You're completely right about Walter's making fun of Hollywood and us for watching. And yes, just about everyone "got some"...


Nancy Walters spoke at a literary luncheon I attended last month and (since you mentioned you would like to meet him) he is funny, modest, self-deprecating and totally "real." Hearing him speak made me enjoy reading the book even more.


Trish Nancy wrote: "Walters spoke at a literary luncheon I attended last month and (since you mentioned you would like to meet him) he is funny, modest, self-deprecating and totally "real." Hearing him speak made me e..."

Oh, that's great that you got the chance to meet him. I bet he is all those things, especially real. I so appreciate that in an author. Have you read any Ruth Ozeki? My gosh, I wish I had read her earlier work, I so enjoyed A Tale for the Time Being.


Nancy Thanks for the suggestion; I will look for Ruth Ozeki.
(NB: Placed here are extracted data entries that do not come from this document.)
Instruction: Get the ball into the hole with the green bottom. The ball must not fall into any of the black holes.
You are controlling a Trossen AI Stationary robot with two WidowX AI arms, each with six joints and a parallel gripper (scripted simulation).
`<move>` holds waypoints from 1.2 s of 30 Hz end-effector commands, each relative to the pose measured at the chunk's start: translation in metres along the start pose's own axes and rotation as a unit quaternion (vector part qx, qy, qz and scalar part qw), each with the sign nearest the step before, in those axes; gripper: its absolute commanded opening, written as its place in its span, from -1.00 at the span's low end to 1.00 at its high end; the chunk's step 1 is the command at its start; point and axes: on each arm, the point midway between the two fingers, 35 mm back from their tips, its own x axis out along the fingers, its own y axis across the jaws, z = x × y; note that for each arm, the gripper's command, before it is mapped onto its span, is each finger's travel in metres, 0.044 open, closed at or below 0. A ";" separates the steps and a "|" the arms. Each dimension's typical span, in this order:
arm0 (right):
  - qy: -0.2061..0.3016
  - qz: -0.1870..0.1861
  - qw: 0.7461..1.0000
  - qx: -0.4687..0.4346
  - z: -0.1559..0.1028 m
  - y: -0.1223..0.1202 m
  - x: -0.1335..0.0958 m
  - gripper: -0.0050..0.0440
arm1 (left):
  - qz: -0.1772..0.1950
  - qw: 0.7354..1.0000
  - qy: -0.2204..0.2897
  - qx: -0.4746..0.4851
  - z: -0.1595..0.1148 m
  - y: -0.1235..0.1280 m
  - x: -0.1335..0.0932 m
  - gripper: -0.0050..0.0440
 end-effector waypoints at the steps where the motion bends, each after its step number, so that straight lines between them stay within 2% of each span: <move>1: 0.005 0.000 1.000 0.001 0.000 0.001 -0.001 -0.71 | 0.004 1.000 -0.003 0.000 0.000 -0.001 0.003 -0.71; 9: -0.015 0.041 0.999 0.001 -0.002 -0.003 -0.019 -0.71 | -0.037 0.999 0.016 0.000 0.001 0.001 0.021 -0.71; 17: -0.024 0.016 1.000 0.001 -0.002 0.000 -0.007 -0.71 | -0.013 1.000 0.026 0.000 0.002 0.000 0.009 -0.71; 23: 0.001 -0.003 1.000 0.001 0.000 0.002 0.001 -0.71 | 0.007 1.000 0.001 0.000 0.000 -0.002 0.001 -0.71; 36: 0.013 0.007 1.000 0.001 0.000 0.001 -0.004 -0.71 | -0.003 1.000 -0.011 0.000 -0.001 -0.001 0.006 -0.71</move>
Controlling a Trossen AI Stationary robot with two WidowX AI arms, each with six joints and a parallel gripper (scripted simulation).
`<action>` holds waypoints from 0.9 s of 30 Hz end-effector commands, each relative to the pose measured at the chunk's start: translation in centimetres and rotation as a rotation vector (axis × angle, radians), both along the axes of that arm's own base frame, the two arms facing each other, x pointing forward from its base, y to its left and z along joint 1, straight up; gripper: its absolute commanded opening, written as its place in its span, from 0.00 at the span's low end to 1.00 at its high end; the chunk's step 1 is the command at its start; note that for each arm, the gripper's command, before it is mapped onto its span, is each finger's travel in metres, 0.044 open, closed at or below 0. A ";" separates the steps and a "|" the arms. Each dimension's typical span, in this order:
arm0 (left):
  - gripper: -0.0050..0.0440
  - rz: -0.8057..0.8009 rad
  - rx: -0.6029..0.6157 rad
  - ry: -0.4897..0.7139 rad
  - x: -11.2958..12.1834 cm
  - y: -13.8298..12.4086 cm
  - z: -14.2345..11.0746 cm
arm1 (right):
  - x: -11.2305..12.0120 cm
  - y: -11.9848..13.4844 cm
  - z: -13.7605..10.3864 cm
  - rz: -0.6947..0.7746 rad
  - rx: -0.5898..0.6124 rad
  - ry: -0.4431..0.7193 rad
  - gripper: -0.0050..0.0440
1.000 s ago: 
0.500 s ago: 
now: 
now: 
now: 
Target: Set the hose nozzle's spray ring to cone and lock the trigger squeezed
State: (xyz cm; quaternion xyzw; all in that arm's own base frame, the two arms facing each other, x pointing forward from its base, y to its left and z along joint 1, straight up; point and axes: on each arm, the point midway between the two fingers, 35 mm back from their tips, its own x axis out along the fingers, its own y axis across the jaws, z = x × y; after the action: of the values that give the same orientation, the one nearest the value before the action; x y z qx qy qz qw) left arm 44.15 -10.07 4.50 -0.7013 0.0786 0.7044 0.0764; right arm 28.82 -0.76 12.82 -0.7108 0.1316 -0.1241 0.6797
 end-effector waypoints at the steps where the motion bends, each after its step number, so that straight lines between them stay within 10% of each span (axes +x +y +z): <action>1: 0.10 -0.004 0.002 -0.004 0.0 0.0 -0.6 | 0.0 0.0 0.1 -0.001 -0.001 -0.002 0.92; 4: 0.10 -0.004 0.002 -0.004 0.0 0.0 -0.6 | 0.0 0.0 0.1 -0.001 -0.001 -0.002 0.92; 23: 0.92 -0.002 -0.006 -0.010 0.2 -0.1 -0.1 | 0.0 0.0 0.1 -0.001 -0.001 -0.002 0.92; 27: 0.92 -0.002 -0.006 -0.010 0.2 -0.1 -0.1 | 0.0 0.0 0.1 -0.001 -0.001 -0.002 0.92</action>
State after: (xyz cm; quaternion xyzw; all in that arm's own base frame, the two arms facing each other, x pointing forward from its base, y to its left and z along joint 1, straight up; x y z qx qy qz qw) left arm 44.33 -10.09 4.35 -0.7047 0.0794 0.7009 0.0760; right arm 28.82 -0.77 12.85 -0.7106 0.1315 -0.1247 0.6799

message 11: by Zakariah (new)

Zakariah Johnson I met Walter when he read at RiverRun bookstore in Portsmouth. He was extremely engaging and generous. I think his "The Zero" still ranks as the best book on post 9/11 America.


Trish Zakariah wrote: "I met Walter when he read at RiverRun bookstore in Portsmouth. He was extremely engaging and generous. I think his "The Zero" still ranks as the best book on post 9/11 America."

I'm jealous. I have read everything of his except The Zero. I hope I can get to it one day.